Speaker
Description
In the United States, the transportation sector was the largest contributor to CO2 emissions, responsible for ~28% of the total in 2022, whereas the residential sector accounted for around 13%. While batteries are making significant progress in reducing emissions in the transportation and residential sectors, commercial aircraft remain a mode of transportation where electrification poses significant challenges with current technologies. To address the challenges of electrifying commercial aircraft, two innovations are necessary: (1) the development of new, carbon-neutral, readily available fuels and (2) innovative approaches to deliver power to propel the airplane. Electrified aircraft allow architectural enhancement to improve aerodynamic, propulsive, environmental, and power management efficiencies dramatically. Presently, the gross take-off power needed for a single-aisle 150-passenger aircraft is greater than 20MW. Electrifying aircraft with such power demands using conventional electrification technologies is extremely challenging. Hence, the next generation of technologies such as cryocooling, superconductivity, and power conversion systems (i.e. fuel cells, etc.) will play a crucial role in power generation, transmission, and propeller drivetrains. A ground-based demonstration of a cryocooled high-temperature superconductor (HTS) powertrain was previously presented at SciTech 2025 on an RC scale. The current work will focus on a first-of-its-kind RC plane flight demonstration using a liquid nitrogen (LN2) tank and an HTS conductor-based BLDC motor.
For the first prototype, we modified a battery-powered, twin-motor EC-1500 cargo-style RC airplane by installing a custom-built HTS motor in the nose of the aircraft, making it a tri-motor configuration. The key challenge was modifying an existing brushless DC motor (EFLM15650) by incorporating HTS windings in the stator. Another challenge was to design and integrate a cryogenic Thermal Management System (TMS) that includes a liquid nitrogen (LN2) tank on the airplane. The first HTS motor prototype was tested by immersing it inside an LN2 tank as proof of concept. A second round of systems testing showed the implementation of the motor in the nose of the EC-1500 RC airplane.
This paper will showcase an advanced science project undertaken at Greenwich High School and the University of Connecticut. It will validate the feasibility of a sustainable Radio-Controlled (RC) aircraft, propelled by an HTS brushless DC motor (peak power 600W) while using batteries and a fuel cell. The purpose is to develop flight demonstrators for future aviation technologies that will operate in a real-world environment while offering an affordable path for educational institutions. The focus of this paper is on creating a redundant TMS for the superconducting stator to operate as demonstrated in previous works. For the LN2 tank, a Styrofoam model created through CAD software will prevent the tank from caving, decrease the weight for better flight optimization, and allow for a more aerodynamic design that is flush with the aircraft fuselage. The jacket and rotor will be 3D printed with carbon fiber-reinforced filament, aiding structural rigidity and weight reduction. In previous designs, the PLA structures would bend and crack, which created challenges with the concentricity and integrity of the design. Lastly, to solve condensation issues, the shaft and bearings of the motor will be replaced with a thermally insulating material and self-lubricating material, such as garolite (G-10/FR4) or polyetheretherketone (PEEK).

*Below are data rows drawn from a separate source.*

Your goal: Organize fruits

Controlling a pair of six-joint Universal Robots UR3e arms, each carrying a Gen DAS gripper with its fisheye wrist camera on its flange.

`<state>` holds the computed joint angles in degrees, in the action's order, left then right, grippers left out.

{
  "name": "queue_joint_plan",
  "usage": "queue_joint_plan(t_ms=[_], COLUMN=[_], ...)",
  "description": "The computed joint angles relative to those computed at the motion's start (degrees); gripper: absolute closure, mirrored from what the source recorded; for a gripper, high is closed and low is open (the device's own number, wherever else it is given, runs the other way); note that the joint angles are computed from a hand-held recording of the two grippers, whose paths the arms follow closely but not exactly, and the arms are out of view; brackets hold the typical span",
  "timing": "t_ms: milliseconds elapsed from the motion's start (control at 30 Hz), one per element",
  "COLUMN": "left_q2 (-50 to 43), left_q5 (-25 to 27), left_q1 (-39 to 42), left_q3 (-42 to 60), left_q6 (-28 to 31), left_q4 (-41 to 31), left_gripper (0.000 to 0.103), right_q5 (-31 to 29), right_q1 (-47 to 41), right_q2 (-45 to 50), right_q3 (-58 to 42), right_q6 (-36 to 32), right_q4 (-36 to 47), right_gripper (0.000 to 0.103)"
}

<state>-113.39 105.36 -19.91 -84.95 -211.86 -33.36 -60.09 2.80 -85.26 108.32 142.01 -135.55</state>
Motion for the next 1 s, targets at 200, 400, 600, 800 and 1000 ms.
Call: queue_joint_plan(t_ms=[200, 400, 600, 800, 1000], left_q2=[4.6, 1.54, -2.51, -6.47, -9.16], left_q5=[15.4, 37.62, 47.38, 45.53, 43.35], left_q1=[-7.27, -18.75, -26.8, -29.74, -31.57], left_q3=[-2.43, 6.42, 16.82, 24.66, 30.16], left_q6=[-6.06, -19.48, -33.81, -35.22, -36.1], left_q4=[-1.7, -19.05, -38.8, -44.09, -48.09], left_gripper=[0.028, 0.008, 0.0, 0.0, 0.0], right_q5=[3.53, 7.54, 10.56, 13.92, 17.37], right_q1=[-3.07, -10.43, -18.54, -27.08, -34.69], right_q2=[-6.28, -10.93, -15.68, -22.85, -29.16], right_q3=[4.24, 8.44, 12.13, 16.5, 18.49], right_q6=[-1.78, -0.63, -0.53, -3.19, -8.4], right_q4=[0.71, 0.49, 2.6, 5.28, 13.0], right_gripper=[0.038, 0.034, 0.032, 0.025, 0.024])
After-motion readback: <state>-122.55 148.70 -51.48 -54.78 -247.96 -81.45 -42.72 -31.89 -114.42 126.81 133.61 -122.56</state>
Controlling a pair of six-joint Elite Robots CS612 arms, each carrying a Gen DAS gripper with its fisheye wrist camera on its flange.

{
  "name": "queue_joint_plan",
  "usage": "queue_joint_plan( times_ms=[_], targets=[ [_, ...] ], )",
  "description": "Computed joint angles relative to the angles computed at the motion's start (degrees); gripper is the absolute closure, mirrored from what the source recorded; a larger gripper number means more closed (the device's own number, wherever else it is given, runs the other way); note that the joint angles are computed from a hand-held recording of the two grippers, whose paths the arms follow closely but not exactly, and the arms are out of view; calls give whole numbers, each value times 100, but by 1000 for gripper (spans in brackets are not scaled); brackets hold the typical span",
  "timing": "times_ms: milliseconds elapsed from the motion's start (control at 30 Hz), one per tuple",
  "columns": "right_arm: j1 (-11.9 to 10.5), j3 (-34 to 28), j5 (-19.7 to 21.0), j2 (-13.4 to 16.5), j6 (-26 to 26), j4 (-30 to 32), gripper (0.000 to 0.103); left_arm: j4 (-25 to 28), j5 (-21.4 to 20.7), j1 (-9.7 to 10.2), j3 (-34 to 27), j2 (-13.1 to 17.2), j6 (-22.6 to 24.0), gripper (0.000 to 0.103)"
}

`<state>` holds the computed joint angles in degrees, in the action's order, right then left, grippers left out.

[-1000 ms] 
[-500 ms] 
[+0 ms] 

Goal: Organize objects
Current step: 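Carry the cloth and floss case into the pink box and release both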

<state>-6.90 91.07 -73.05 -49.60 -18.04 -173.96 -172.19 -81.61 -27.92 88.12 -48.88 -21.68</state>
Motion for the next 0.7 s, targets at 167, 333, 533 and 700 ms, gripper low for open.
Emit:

Further testing will demonstrate the flight capabilities and characteristics of this motor and fuel cell via an onboard data acquisition system to measure motor performance and AC losses when operating under load. This supported the development of an affordable RC aircraft fleet of technology demonstrators for instructional and R&D purposes. Ongoing work, such as the NASA ULI Cheetah program, shows promise of efficient electric power trains with cryogenics and fuel cells. We aim for this effort to accelerate the technology transition into future commercial aircraft.